Утром разразился гром, несмотря на яркое солнце за окном. Владимир Юрьевич, зайдя к Але предупредить, что уходит на работу, обнаружил альбом.
– Что это? – спросил он голосом, интонация которого не предвещали ничего хорошего.
– Фотоальбом, – ответила Аля и натянула одеяло на пол-лица, оставив только глаза.
– Значит, ты прихватила его из квартиры Кудриных? Это за ним ты лезла? Что молчишь? Отвечай, когда тебя спрашивают!
– Володя, чего ты так нервничаешь? Да, я взяла альбом, случайно. Чтобы искать Димку, нужна его фотография…
– Что ты собираешься делать? – тихо, но зловеще спросил Гришаков.
– В настоящий момент я хочу встать с кровати, пойти в ванную, принять душ, почистить зубы, – рассердилась Аля. – А ты стоишь тут, как столб фонарный! Потом я хочу выпить чашечку кофе и съездить домой. Мне можно домой? Или я теперь должна быть под твоим зорким оком всё время?
– Да, должна! Домой поедешь с Ермаковым, возьмёшь необходимые вещи и вернёшься назад.
– Час от часу не легче! – возмутилась Аля. – Буду делать, что хочу, а если будете меня преследовать, напишу на вас анонимку Тихонову. Скажу, что ко мне пристаете, – Аля замолчала и боязливо посмотрела на Владимира Юрьевича. Его глаза метали молнии, с губ готов был сорваться гром. Аля вздохнула и тихо закончила:
– Как к женщине пристаете…
– Что?! – взревел Гришаков. – Ты меня шантажировать решила?! А ну, собирайся!

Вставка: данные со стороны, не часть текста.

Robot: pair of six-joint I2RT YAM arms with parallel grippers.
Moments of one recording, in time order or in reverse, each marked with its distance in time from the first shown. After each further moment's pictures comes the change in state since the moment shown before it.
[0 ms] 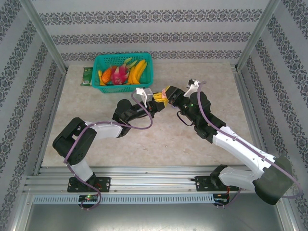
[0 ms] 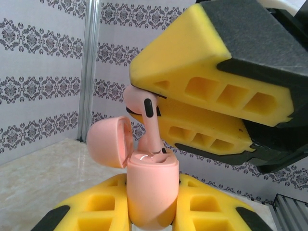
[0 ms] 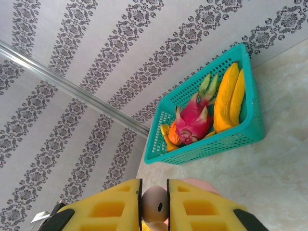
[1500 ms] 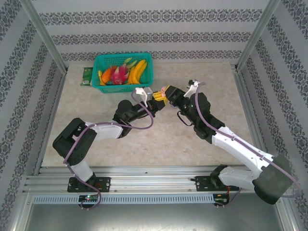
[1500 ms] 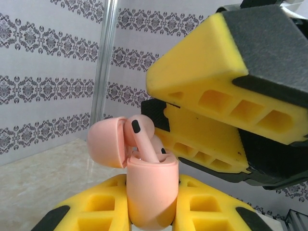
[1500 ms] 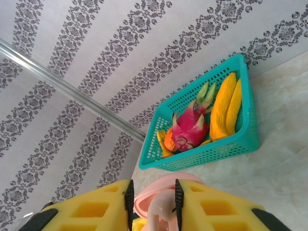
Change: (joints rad) left arm -0.018 -0.002 0.000 -0.002 -0.090 -0.019; right arm 0.000 0.009 -0.031 0.058 0.009 -0.045
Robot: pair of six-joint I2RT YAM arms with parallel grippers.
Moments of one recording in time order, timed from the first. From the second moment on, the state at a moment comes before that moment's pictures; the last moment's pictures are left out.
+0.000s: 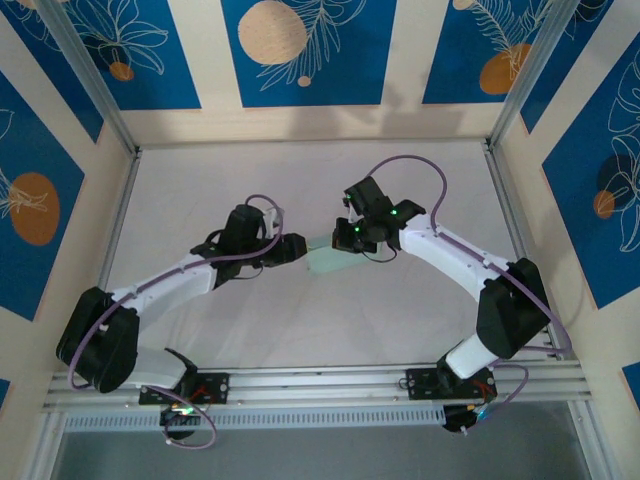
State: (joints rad) left arm -0.56 1.37 0.80 -0.09 0.41 -0.76; right arm 0.61 1.54 1.21 -0.70 -0.22 0.68
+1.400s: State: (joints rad) left arm -0.61 1.40 0.71 0.16 0.31 -0.74; right arm 0.60 1.58 1.25 -0.73 -0.24 0.67
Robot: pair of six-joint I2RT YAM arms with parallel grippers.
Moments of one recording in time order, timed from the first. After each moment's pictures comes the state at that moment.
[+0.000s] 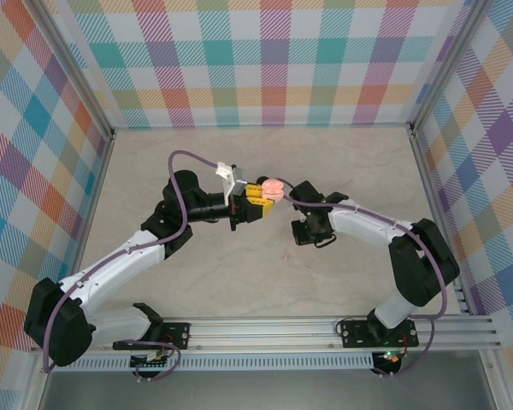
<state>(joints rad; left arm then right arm) -0.63 1.19 0.87 0.28 0.76 -0.11 0.63 1.60 1.03 -0.75 0.00 0.38</state>
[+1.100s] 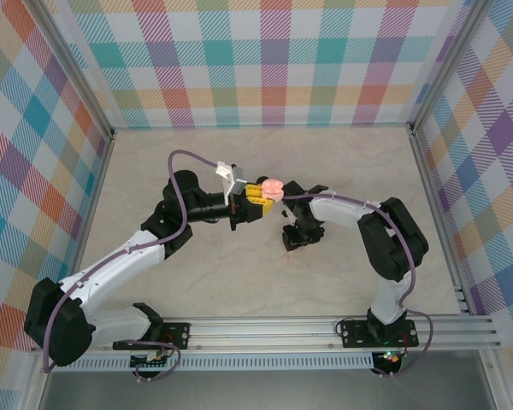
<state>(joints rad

– Куда? Ещё рано, сегодня же воскресенье.
– В тюрьму, голубушка! Надо было тебя ещё вчера посадить в КПЗ, да пожалел, думал, поймёшь, одумаешься.
– Володя…
– Я тебе сейчас не Володя, а майор Гришаков, а ты для меня – гражданка Голубева, подозреваемая номер один в убийстве женщины. Не забудь и кражу личного имущества Кудриных…
– Неправда, я у них ничего не брала, – тихо возразила Аля.
– А альбом? Они тебе его сами подарили? Молчишь?!
Аля испуганно посмотрела на Владимира Юрьевича, потом накрылась одеялом с головой и зарыдала. Гришаков смотрел на подрагивающее одеяло, и чувствовал, что опять не сможет остудить её сыщицкий порыв, а значит, придется её контролировать. Конечно, засунув Альку в КПЗ, он избавит себя от головной боли, но вот посадить её у него рука не поднимется. Он подошёл к кровати и уже было совсем собрался похлопать её по плечу и успокоить, как вспомнил бледное лицо и окровавленную грудь. Как же они тогда испугались за неё! Вспомнил брата Егора, потерянного во время войны и найденного благодаря Альке. Вспомнил, как уезжая, Кирилл ночью заехал к нему и попросил присмотреть за ней. Она стала для него такой же родной, как Лариса, Юрка, Галка. И он не мог допустить, чтобы ей угрожала хоть маленькая толика опасности.
– Перестань рыдать, – жестко сказал он. – Даю тебе тридцать минут на водные процедуры и завтрак.
Владимир Юрьевич ещё раз бросил взгляд на одеяло, под которым рыдала Аля, и вышел из комнаты. На кухне сидела Галка, подперев голову руками, и хмурилась.
– А что прикажешь мне делать? – виновато спросил Гришаков племянницу. – Я же переживаю за неё!
– Дядя Володя, ты должен её пожалеть, – тихо сказала Галя. – Мы же одна семья и должны друг другу помогать.
– Знаю, Галочка. Вот посидит твоя тётя Аля в КПЗ, остудит свой пыл, и не будет лезть, куда её не просят.
Галя ничего ему не ответила, а вышла из кухни и прикрыла за собой дверь. Гришаков поставил чайник на огонь и подошёл к окну. Он лихорадочно соображал, как ему поступить с Алькой. Время шло, а она всё не появилась ни на кухне, ни в ванной. Владимир Юрьевич посмотрел на часы, подождал ещё полчаса и пошел в комнату к Альке. Однако кровать была аккуратно заправлена, самой девушки в комнате не было. Не было её ни в ванной, ни на кухне, ни вообще в квартире. Владимир Юрьевич без стука влетел в комнату к племяннице.